Earth Day is different this year. 

For 50 years Earth Day has brought hope. In previous years, now would be the time that one billion people in more than 190 countries around the world walk outside―in nature, in parks, and in capital cities―to call decision-makers to protect and heal our planet. 

This April we have to walk a bit farther to discern where the hope lies. But come with me; it’s worth the journey.

The crisis phase of COVID-19 is a giant mountain that we have to climb first. Carried along by the rapidly rising portion of the infection curve, or coping with the overwhelming challenges near its peak, governments and societies rightly focus all resources on care for the sick and dying, and economic assistance for those without food or shelter.

But things will change as we begin to find ourselves on the long, slow, descending portion of the curve. As we catch our breath and begin to look around again, we’ll find ourselves having climbed up onto a high plateau, with the mountain range of the crisis immediately behind us. From an Earth Day perspective, some good things have just happened that would have been unimaginable a few years ago:

  • We have seen that walls can come down in response to crisis. Governments can redirect or close businesses, universities can collaborate internationally to find a vaccine, and hundreds of thousands of people volunteer to help.
  • People not only take science seriously; they demand that leaders use the best available science to guide their policies.
  • As global supply chains break down, people source their needs locally. When the South African grapes and the South American strawberries are absent, local fruits and vegetables start appearing in local grocery stores. We realize that much that we thought was essential wasn’t. 
  • As the federal government fails to protect citizens, we realize it’s up to us―friends and neighbors in our community, city, or state―to be more self-reliant in order to get ourselves through. 
  • We are out of our cars and airplanes. The skies are bluer above us than they’ve been for years, and we hear birds again. Families on bikes are on the streets. There is a heightened consciousness of how we, our communities, and our environment are all interconnected.

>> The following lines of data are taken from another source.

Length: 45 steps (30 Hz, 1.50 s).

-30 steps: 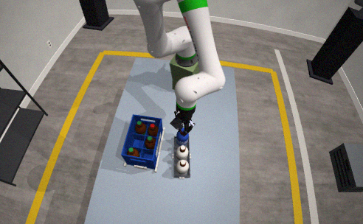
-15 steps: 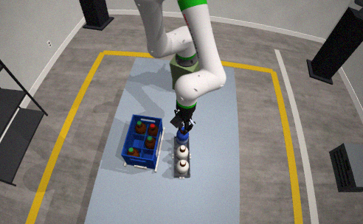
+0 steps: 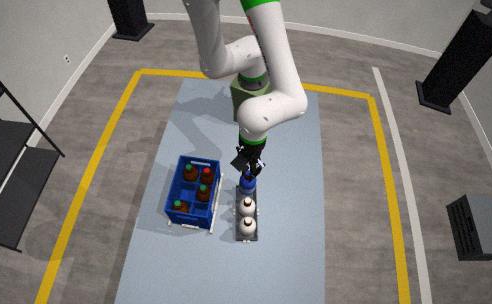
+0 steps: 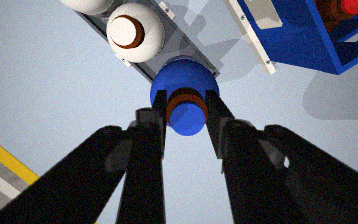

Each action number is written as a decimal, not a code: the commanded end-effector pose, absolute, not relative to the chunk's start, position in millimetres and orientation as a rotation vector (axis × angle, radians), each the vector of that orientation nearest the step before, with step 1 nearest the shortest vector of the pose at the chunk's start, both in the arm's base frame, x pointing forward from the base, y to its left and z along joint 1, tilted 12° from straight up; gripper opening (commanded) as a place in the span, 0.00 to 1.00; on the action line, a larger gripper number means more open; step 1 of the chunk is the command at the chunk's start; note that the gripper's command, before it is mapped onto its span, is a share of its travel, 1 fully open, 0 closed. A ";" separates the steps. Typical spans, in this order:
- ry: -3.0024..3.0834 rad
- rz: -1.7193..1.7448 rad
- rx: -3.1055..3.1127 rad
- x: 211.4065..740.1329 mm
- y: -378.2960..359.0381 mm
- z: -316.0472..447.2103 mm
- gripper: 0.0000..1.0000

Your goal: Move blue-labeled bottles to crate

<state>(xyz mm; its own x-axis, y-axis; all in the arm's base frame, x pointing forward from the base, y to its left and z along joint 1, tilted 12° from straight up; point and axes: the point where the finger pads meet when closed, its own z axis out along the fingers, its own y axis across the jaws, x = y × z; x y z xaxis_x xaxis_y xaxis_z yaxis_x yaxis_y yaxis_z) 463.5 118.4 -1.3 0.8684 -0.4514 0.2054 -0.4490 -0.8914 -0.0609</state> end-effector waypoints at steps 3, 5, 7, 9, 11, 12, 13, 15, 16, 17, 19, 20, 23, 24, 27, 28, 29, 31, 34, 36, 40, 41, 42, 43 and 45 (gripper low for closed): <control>0.728 -0.339 -3.025 462.7 119.0 6.2 0.10; 0.728 -0.339 -3.025 462.2 119.1 8.7 0.10; 0.728 -0.339 -3.025 461.7 119.1 11.1 0.10; 0.728 -0.339 -3.025 461.2 119.2 13.6 0.10; 0.728 -0.339 -3.025 460.7 119.3 16.2 0.10; 0.728 -0.339 -3.025 460.7 119.3 16.2 0.10; 0.728 -0.339 -3.025 460.7 119.3 16.2 0.10; 0.728 -0.339 -3.025 460.2 119.4 18.7 0.10; 0.728 -0.339 -3.025 459.9 119.5 19.9 0.10; 0.728 -0.339 -3.025 459.7 119.5 21.2 0.10; 0.728 -0.339 -3.025 459.1 119.6 23.7 0.10; 0.728 -0.339 -3.025 458.9 119.7 25.0 0.10; 0.728 -0.339 -3.025 458.1 119.8 28.8 0.10; 0.728 -0.339 -3.025 457.8 119.9 30.1 0.10; 0.728 -0.339 -3.025 457.0 120.0 33.9 0.10; 0.728 -0.339 -3.025 456.8 120.1 35.2 0.10; 0.728 -0.339 -3.025 456.8 120.1 35.2 0.10; 0.728 -0.339 -3.025 456.5 120.1 36.4 0.10; 0.728 -0.339 -3.025 455.8 120.3 40.1 0.10; 0.728 -0.339 -3.025 455.3 120.3 42.6 0.10; 0.728 -0.339 -3.025 454.3 120.5 47.3 0.10; 0.728 -0.339 -3.025 454.0 120.6 48.5 0.10; 0.728 -0.339 -3.025 453.8 120.6 49.7 0.10; 0.728 -0.339 -3.025 453.6 120.7 50.8 0.10; 0.728 -0.339 -3.025 453.1 120.7 53.1 0.10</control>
<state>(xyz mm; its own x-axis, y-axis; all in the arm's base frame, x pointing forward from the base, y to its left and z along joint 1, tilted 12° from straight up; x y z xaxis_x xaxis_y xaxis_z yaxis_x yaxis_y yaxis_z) 453.1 120.3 49.1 0.8684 -0.4514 0.2053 -0.4490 -0.8915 -0.0609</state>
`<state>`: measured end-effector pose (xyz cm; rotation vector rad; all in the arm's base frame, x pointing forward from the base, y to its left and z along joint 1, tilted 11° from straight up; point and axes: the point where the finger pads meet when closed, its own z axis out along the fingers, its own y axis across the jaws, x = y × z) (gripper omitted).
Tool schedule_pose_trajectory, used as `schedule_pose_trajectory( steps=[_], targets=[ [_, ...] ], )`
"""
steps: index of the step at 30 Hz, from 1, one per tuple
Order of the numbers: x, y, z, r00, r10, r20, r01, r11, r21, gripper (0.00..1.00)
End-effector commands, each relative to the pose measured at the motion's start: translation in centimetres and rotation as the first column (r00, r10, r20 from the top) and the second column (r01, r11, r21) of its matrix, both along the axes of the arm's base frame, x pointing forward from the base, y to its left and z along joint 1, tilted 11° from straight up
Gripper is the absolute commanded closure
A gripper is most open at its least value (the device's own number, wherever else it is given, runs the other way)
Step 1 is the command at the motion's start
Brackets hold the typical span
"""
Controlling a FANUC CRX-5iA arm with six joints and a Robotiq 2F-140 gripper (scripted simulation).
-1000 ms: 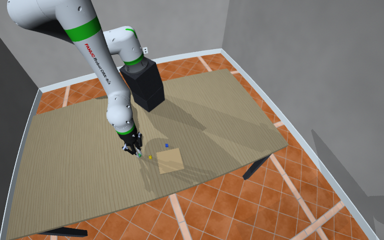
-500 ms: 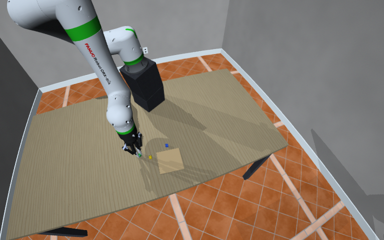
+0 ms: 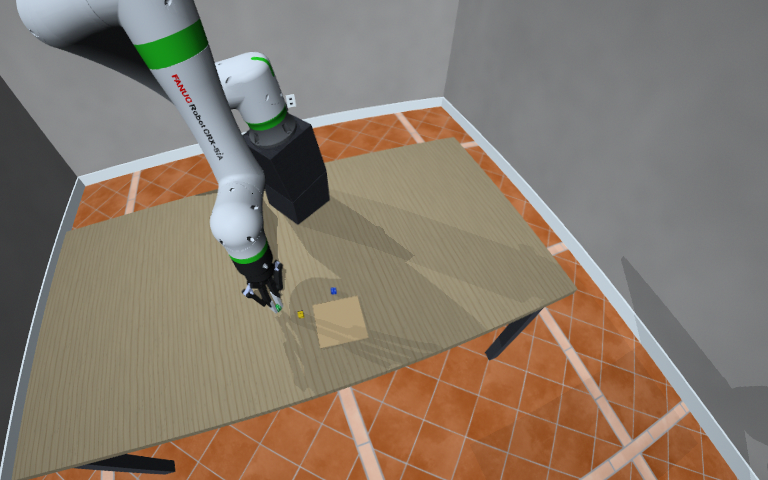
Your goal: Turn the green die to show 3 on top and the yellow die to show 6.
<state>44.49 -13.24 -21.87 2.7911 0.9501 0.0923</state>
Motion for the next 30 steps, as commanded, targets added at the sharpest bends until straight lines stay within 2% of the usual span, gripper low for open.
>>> schedule_pose_trajectory(
  steps=[1, 10, 21, 30],
  targets=[
    [0.0, 0.1, 0.8, 1.000, -0.001, -0.009, 0.001, 1.000, 0.001, 0.93],
    [-0.2, 0.4, 2.2, 1.000, -0.001, -0.009, 0.001, 1.000, 0.001, 0.93],
    [-0.6, 1.0, 5.9, 1.000, -0.001, -0.009, 0.001, 1.000, 0.001, 0.93],
    [-0.9, 1.3, 7.9, 1.000, -0.001, -0.009, 0.001, 1.000, 0.001, 0.93]
  ],
)
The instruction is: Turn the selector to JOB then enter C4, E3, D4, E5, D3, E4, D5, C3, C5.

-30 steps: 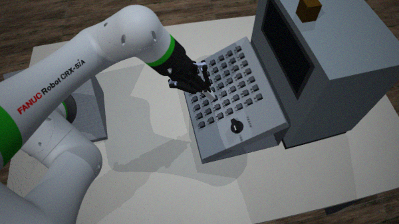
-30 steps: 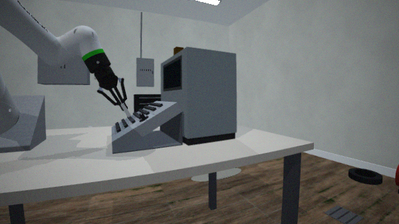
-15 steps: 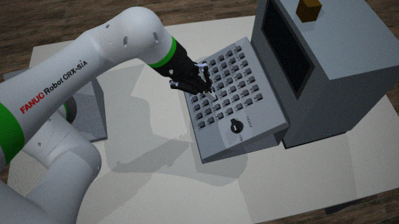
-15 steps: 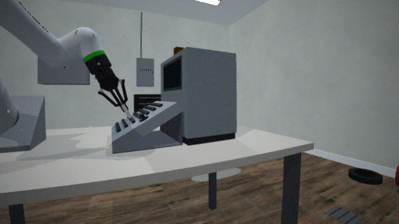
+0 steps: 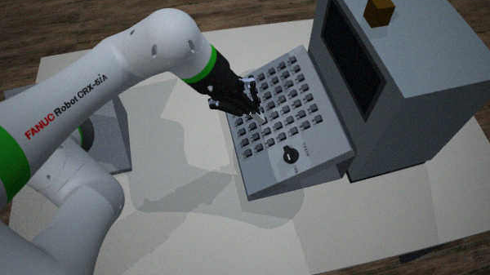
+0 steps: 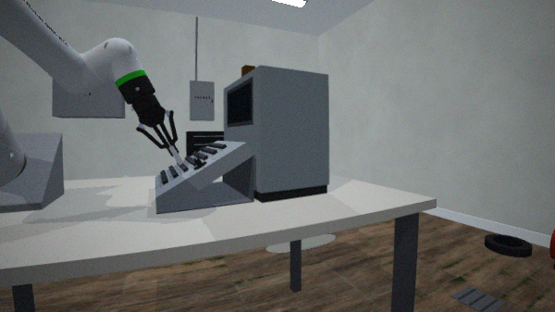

These are the Earth Day gifts for this year; let’s use them! 

As we progress through the month and think about how we can take care of the Earth, let it sink in: when there’s a crisis, human communities can do the impossible. “Unchangeable” global practices and policies can be suspended overnight. Maybe the motto going forward should not be the trauma-induced “Never forget,” but the hope-inspired “Yes we can!”

For this year’s Earth Day, join with me in making three resolutions:

  • Keep in mind the ways we can take care of ourselves and each other. 
  • Your carbon footprint has become a tiny fraction of what it was. Can you keep it from bouncing all the way back up?
  • The global community has just shown what all can be mobilized in response to a crisis. Watch what happens when we take that “can do” attitude and turn it next to Mother Earth and the illness we’ve brought upon her.

Let’s make Earth Day 2020 one that we’ll never forget.